New docs - guides and articles
What
Give attribution to authors in new docs articles
Context
We decided to publish all technical content in the docs instead of the blog, including:
- Tutorials (how-tos)
- Tech Overviews
- User Guides
- Admin Guides
We are willing to make any tech material as part of the documentation, as a single source of truth, including articles written by the community writers (in a new version of the program).
The GitLab Blog would be filled with non-technical content, much more related to marketing, culture, and announcements.
How to do it
That said, I think it's fair to give attribution to the author of the content, as a note at the end, or at the beginning of the text, together with the content type and required knowledge level.
Example:
> Type: tutorial
> Level: intermediary
> Author: [XXX XXX](link-to-gitlab-com-handle)
I had done something like that to the new GL Pages user guide:
> Type: user guide
> Level: beginner
But somehow it's not there anymore. It is very important to provide this simple piece of info to the reader, as it will tell them what kind of doc is that, and the level of knowledge required to follow along.

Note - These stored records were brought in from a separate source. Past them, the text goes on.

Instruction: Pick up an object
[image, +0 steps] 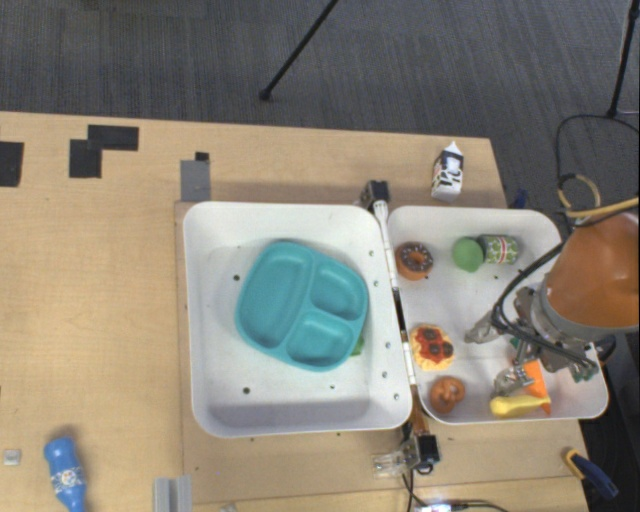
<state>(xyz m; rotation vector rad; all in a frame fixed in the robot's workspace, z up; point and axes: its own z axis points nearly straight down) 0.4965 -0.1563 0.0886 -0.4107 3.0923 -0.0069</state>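
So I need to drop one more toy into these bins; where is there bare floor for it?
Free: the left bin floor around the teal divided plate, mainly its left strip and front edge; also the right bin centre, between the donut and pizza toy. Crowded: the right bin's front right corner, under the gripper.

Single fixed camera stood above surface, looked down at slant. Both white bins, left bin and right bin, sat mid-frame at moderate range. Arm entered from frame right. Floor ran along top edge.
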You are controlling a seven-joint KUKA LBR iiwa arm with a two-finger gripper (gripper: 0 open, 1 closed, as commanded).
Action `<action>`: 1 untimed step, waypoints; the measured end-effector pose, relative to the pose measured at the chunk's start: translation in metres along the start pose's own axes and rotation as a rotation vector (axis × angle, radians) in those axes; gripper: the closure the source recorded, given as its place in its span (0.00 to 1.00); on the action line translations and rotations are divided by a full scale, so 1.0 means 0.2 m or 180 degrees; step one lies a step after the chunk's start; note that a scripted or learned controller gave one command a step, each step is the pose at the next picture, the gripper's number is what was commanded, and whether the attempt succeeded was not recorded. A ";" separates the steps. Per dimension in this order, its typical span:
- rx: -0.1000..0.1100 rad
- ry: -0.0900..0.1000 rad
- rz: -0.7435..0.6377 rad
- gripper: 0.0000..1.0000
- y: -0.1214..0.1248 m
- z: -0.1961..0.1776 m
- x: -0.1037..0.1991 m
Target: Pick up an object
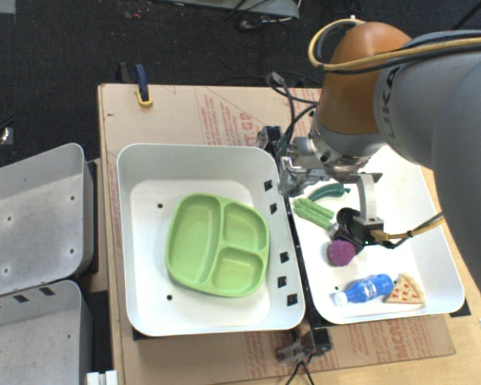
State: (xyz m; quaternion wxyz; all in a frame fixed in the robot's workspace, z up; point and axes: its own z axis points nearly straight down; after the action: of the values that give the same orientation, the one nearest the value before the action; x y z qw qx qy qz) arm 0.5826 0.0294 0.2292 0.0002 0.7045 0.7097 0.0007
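Observation:
My gripper (295, 180) hangs below the orange-banded wrist, over the left edge of the right bin (441, 251), close to the wall shared with the left bin. Just to its right lie a pale green stick-shaped piece (313, 212) and a darker green pod (330, 192). A purple lump (341, 253) rests a little nearer the front. Along the front of the right bin are a small blue bottle (365, 289) lying on its side and a toy pizza slice (405, 292). The wrist hides the gripper's tips.
The left bin (136, 215) holds a light green divided plate (218, 245). Both bins sit on a cardboard sheet (192, 111) with a yellow-and-blue clamp (143, 87) at its back left. White bin lids (32, 215) lie at the far left.

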 end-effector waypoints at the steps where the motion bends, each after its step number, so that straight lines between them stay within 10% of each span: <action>1: -0.0002 0.0003 0.0001 1.00 0.06 -0.01 0.23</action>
State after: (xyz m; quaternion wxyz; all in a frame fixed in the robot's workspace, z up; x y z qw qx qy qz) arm 0.5948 0.0765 0.2319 0.0001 0.7046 0.7096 0.0012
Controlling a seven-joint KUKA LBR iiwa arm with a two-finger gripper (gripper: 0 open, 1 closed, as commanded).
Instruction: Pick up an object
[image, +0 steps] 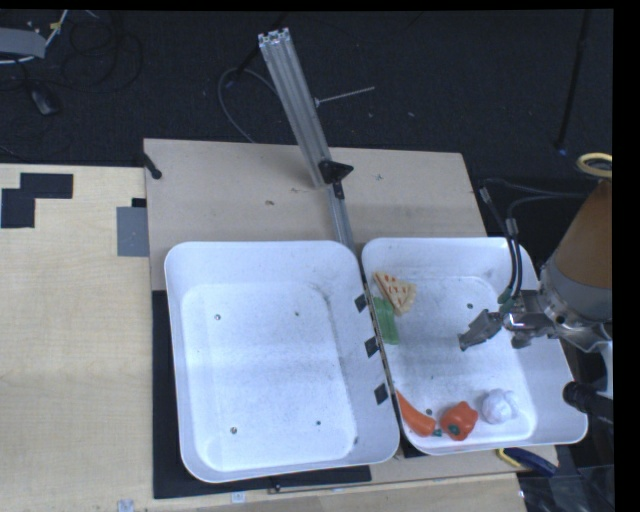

If we are publishing technical articles on the documentation instead of on the blog, that's great, but we need to stick with some standards (e.g. professional writing techniques), and distinguish a technical article, tutorial, or guide, from a user or an admin doc.
Why
- I don't think it's fair to publish an article without giving attribution to the author. I spoke to a few people and they raged to the perspective of having their content published without giving them attribution.
- As part of the community writers program, I don't think people will join the program to publish something that there's no attribution to them at all
- From a career point of view, it doesn't make sense to invest time on something that will not credit you for anything.
I know we had thought on publishing a blog post to promote the author, but it would take a lot more time than simply attributing the author on the article itself. Also, a blog post gets behind in a week or so. Just imagine how would you put your article in a portfolio: would we need to link to the doc we wrote and to a blog post that says we wrote it? Sounds weird to me.
Once the doc is published, we can promote the new doc article on social media, as we do for blog posts.